Take the lines below beginning at the line that has "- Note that" and stopping after the line that has "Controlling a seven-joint", and print them exactly as they are, with no other lines.

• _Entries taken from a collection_
%%

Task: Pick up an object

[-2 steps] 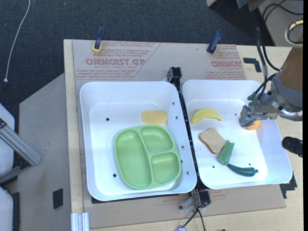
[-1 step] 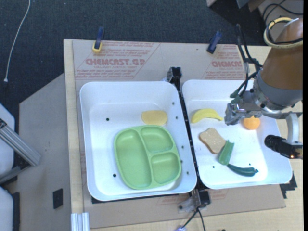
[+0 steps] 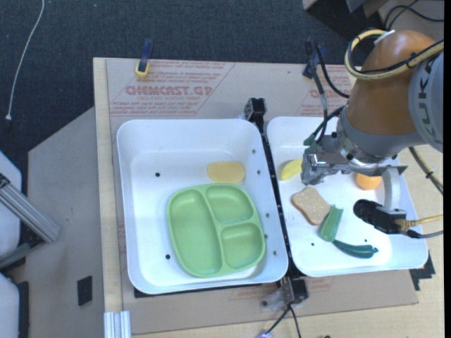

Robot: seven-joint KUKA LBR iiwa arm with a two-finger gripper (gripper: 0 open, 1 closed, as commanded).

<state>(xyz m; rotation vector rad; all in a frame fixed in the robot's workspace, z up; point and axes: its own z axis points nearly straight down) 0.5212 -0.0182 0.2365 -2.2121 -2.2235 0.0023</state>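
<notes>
Smooth white bins (image 3: 134, 189); glossy green divided tray (image 3: 215, 229); tan bread slice (image 3: 311, 204).

My arm (image 3: 384, 101) is bulky and rounded, with a broad orange band (image 3: 384, 83) over grey casing. Dark letters show on the grey shell at the right edge, cut off. A yellow cable (image 3: 366, 44) loops over the top of the orange part, and black cables run beside it. My pincer (image 3: 315, 167) is grey metal with dull silver fittings.
</notes>
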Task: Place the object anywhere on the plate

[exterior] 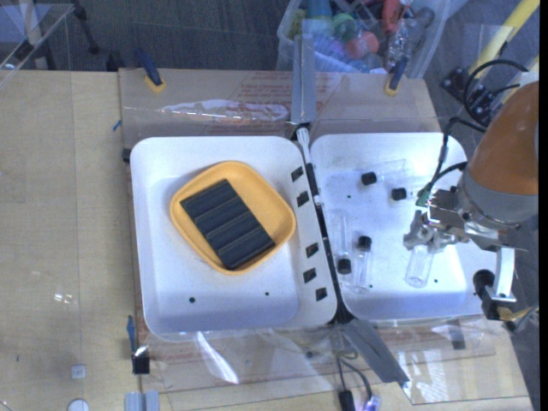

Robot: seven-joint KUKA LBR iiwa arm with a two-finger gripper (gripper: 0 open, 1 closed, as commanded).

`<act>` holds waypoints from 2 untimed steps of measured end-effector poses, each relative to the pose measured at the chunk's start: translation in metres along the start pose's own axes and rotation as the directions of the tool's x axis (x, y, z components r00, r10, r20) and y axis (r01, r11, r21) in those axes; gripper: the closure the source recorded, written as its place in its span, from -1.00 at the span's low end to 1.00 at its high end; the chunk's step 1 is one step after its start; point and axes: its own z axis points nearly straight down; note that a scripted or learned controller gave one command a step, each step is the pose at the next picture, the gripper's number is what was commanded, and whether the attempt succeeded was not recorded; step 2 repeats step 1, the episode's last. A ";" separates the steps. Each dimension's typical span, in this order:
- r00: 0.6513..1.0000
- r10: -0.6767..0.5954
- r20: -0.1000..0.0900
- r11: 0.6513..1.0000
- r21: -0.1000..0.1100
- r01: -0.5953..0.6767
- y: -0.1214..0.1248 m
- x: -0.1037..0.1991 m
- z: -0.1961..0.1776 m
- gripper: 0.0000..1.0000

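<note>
Scene: We look down on a pale wooden bench (60, 187) bearing two shallow white bins side by side, their inner rims meeting at the middle.
Left bin: The left bin (154, 255) holds a yellow plate (184, 208), square with rounded corners and turned at an angle to the bin's walls.
Object: A dark ribbed block (231, 223) lies flat on the plate, inside its rim and covering most of its middle; we see nothing touching it.
Right bin: The right bin (385, 291) carries a scatter of small things: a clear vial with a black cap (362, 255) near its left side, and two small black pieces (368, 178) toward its far wall.
Arm: The grey arm, with its orange band (509, 144), reaches in from the right over the right bin's right-hand edge.
Gripper: The gripper (419, 255) hangs low over the right half of the right bin, well apart from the plate and the block. Something clear and pale shows at its tip, and we cannot tell whether that is part of the tool or a separate item, so we cannot tell whether it is released, clenched or grasping anything.
Background: Beyond the bins stands a clear tub of coloured oddments (368, 15).
</note>
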 end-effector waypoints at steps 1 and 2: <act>1.000 0.000 0.000 1.000 0.000 0.000 0.000 0.000 0.000 -1.00; 1.000 0.000 0.000 1.000 0.000 0.000 0.000 0.000 0.000 -1.00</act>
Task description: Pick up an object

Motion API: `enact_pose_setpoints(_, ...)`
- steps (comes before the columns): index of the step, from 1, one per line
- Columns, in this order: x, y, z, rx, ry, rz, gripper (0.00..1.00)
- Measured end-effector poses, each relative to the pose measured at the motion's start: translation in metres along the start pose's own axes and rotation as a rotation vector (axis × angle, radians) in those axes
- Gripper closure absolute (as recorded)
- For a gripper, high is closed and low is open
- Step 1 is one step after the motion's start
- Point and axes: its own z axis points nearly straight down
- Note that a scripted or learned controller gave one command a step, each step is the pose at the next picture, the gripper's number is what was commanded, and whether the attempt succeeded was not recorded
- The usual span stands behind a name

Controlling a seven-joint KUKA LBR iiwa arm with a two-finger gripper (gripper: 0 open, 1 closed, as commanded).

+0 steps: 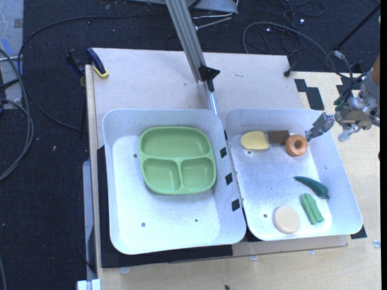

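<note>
The right bin (338, 162) holds several small objects. A yellow piece (254, 141), a brown block (278, 137) and an orange ring (296, 145) lie in a row near its far side. A dark green pepper (313, 186), a light green ridged piece (312, 209) and a beige disc (286, 220) lie toward its front. My gripper (331, 130) hovers above the bin's far right edge, just right of the orange ring. It is open, with nothing between its fingers.
A green divided plate (178, 159) sits in the left bin (121, 210). A slanted metal pole (187, 35) stands at the back between the bins. Cables lie on the dark floor around the bench.
</note>
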Motion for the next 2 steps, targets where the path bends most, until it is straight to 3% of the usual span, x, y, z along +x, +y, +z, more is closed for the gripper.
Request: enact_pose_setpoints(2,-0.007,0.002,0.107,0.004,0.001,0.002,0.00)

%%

• _EXERCISE ANSWER_
- Note that a scripted or learned controller gave one command a step, each step is the pose at the next picture, the gripper's number is what was commanded, and whether the attempt succeeded was not recorded
- The usual span stands behind a name

Controlling a seven-joint KUKA LBR iiwa arm with a two-finger gripper (gripper: 0 open, 1 closed, as commanded).

The response to the exercise is now complete.